● Goal of the exercise: The records below hold a stretch from the line with "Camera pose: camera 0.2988" through the line with "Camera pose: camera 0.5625"; return exactly those lines, ends included, and nothing more.

Items from a data source
★ ★ ★ ★ ★ ★ ★

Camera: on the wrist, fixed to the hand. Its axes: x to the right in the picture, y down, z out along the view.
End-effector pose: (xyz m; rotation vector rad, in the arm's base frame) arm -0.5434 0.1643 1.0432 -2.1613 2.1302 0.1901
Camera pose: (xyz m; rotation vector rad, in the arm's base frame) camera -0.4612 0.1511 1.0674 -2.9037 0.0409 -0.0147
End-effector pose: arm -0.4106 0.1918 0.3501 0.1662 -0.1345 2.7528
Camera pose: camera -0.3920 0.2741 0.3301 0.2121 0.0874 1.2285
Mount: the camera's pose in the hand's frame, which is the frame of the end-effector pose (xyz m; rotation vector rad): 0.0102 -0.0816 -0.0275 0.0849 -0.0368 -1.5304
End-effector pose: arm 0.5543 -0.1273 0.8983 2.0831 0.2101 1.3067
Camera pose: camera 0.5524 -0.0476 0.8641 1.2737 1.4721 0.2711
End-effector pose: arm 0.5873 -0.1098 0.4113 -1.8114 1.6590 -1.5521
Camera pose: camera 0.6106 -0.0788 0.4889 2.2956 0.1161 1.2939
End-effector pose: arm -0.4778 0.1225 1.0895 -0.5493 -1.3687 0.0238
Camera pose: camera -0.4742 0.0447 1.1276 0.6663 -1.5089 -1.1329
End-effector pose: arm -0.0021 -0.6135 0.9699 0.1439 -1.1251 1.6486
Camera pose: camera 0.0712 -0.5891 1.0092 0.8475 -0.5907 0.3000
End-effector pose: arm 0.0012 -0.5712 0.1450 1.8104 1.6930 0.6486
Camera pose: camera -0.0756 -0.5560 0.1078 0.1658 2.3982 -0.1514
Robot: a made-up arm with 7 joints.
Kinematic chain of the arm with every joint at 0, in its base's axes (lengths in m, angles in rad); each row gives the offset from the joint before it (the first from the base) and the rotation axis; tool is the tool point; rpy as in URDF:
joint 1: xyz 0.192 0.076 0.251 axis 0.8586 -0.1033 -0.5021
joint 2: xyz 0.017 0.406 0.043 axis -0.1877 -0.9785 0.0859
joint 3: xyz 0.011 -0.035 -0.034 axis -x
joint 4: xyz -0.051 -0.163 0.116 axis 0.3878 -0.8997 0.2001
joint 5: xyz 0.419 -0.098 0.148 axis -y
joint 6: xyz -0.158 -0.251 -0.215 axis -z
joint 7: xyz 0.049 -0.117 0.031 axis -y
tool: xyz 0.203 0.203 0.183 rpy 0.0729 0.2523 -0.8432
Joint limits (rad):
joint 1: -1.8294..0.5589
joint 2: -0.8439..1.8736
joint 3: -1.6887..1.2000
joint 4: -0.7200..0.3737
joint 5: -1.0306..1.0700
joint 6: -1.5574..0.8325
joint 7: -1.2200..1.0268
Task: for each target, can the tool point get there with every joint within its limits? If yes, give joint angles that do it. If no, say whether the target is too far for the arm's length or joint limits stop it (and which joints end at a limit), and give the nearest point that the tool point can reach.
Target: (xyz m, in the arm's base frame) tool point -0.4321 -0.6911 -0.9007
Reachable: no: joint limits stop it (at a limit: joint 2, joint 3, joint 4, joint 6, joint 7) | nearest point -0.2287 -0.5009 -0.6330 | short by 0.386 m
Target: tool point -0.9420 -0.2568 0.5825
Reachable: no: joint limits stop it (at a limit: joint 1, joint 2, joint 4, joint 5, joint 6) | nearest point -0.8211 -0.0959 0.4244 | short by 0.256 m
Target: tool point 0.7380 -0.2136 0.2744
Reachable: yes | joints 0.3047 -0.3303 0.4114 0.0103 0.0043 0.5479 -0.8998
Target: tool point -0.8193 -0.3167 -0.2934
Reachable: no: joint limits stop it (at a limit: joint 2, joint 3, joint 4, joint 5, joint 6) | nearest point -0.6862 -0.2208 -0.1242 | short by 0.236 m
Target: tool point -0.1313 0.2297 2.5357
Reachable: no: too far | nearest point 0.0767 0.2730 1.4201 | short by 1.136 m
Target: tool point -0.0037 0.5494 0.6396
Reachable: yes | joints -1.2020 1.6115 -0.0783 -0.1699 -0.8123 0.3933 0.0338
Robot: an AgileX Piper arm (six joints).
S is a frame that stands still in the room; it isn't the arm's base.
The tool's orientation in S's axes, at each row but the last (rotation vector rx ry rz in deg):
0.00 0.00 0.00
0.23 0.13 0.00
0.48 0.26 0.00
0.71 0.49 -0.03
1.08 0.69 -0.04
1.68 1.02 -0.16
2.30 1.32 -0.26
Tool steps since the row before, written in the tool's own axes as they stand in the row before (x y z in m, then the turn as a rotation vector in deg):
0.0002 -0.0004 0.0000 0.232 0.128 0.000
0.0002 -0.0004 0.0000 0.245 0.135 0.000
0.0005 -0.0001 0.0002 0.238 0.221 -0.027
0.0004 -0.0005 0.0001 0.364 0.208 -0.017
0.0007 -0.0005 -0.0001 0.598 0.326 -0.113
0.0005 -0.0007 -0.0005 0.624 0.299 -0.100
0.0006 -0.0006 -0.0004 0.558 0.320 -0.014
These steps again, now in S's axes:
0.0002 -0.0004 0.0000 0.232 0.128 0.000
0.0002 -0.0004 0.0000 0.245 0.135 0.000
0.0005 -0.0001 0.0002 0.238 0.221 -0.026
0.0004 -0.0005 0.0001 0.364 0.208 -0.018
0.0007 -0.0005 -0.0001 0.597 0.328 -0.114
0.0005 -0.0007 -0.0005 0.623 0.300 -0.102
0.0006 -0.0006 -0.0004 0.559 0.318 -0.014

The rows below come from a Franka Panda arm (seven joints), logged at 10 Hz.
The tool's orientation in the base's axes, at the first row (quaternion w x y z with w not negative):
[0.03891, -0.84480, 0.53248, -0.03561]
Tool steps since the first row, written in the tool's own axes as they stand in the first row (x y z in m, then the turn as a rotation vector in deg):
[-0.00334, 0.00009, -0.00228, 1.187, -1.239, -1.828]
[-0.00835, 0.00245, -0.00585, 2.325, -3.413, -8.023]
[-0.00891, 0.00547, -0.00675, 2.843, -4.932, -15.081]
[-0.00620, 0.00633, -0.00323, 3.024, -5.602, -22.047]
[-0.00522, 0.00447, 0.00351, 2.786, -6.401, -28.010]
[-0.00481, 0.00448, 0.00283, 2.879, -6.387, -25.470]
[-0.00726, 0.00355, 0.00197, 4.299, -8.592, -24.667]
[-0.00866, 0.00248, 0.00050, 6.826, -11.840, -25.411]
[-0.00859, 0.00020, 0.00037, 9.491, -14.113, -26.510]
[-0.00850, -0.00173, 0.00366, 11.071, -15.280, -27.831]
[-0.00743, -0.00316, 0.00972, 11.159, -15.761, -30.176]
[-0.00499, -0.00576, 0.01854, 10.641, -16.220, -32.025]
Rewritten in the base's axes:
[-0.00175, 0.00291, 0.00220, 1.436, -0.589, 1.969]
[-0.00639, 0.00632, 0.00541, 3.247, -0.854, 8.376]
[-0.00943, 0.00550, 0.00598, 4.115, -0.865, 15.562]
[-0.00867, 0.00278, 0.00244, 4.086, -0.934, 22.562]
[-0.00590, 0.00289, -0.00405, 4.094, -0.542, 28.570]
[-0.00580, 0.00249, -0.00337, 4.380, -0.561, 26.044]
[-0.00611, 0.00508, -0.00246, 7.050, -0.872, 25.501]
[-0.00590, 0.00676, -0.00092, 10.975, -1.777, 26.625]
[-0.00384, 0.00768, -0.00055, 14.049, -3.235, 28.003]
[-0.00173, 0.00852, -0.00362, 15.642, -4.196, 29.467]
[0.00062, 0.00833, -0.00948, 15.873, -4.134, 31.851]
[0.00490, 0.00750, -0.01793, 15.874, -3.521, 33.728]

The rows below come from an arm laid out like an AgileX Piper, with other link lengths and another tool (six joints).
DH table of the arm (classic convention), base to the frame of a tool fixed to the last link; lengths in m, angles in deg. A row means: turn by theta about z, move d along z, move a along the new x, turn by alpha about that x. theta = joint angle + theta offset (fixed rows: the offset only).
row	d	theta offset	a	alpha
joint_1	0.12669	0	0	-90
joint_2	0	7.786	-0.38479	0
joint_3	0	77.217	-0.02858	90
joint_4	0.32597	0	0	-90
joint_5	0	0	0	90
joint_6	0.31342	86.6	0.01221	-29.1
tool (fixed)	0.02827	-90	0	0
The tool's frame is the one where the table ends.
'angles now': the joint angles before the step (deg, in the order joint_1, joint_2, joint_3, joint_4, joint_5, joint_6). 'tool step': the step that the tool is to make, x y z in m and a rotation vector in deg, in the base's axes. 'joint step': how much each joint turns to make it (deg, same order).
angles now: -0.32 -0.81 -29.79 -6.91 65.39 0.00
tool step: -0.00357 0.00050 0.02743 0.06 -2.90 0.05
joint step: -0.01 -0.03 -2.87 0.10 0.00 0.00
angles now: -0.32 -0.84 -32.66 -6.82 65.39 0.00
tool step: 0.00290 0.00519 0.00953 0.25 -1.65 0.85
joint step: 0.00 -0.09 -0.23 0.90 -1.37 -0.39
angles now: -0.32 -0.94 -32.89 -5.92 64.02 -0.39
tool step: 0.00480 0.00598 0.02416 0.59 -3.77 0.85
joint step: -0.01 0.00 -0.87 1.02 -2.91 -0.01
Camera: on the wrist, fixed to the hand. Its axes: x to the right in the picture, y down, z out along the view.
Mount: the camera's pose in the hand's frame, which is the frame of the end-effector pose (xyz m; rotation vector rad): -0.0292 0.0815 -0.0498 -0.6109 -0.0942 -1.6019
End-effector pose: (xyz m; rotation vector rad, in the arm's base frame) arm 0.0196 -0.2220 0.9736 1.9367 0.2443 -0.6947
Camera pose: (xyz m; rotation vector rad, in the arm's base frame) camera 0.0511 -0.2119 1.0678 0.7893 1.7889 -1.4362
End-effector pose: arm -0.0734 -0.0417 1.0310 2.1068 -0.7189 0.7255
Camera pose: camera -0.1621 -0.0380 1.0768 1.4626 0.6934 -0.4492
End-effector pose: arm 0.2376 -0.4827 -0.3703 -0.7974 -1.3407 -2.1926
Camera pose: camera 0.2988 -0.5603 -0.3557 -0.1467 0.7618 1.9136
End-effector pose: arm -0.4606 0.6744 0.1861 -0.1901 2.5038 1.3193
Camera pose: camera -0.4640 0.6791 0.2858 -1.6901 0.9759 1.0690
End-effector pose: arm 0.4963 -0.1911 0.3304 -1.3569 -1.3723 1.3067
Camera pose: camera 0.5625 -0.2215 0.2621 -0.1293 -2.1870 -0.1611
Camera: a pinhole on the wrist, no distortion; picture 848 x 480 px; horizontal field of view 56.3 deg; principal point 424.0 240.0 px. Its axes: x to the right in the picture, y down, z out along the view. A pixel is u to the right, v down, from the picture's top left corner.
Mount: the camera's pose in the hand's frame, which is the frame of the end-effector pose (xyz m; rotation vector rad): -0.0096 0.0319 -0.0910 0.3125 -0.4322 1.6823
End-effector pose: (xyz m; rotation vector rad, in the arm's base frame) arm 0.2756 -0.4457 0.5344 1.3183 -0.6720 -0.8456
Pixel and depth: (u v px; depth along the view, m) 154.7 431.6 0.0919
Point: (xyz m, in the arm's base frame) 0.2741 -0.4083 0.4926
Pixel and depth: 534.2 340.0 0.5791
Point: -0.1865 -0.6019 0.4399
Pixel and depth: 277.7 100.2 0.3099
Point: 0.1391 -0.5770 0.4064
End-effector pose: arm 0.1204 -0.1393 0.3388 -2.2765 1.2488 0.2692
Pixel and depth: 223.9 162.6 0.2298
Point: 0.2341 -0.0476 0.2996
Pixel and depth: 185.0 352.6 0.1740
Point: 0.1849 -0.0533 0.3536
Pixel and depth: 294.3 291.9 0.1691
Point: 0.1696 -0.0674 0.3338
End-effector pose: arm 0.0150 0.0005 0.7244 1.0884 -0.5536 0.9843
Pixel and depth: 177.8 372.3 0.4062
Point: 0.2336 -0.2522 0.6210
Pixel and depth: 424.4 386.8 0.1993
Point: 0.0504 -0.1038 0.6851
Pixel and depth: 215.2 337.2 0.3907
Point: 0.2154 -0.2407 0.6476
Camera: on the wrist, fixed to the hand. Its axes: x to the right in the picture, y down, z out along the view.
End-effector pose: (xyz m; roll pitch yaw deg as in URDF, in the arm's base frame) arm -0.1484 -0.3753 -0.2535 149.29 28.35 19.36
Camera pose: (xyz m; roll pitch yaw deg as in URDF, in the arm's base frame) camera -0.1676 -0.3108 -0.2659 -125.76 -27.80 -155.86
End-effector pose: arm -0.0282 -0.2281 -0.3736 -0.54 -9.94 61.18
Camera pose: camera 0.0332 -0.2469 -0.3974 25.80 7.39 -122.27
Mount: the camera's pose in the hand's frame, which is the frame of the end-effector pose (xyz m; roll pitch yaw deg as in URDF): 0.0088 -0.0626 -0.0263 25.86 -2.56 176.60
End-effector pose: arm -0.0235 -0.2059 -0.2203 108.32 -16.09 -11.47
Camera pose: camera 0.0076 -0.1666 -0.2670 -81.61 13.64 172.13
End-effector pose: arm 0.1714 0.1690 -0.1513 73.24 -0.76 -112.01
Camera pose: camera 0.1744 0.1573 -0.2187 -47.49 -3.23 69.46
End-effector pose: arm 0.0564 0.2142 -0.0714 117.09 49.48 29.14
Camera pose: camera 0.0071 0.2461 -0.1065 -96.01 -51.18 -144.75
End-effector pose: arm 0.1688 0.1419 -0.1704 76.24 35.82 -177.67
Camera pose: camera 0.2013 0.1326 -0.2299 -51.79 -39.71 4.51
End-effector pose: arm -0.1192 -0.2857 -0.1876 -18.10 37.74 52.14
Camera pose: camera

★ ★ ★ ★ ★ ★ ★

● Worked solution:
Camera pose: camera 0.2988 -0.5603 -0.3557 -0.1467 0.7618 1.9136
End-effector pose: arm -0.4606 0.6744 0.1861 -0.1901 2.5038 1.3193
Camera pose: camera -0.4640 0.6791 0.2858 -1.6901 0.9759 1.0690
End-effector pose: arm 0.4963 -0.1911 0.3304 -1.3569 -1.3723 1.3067
Camera pose: camera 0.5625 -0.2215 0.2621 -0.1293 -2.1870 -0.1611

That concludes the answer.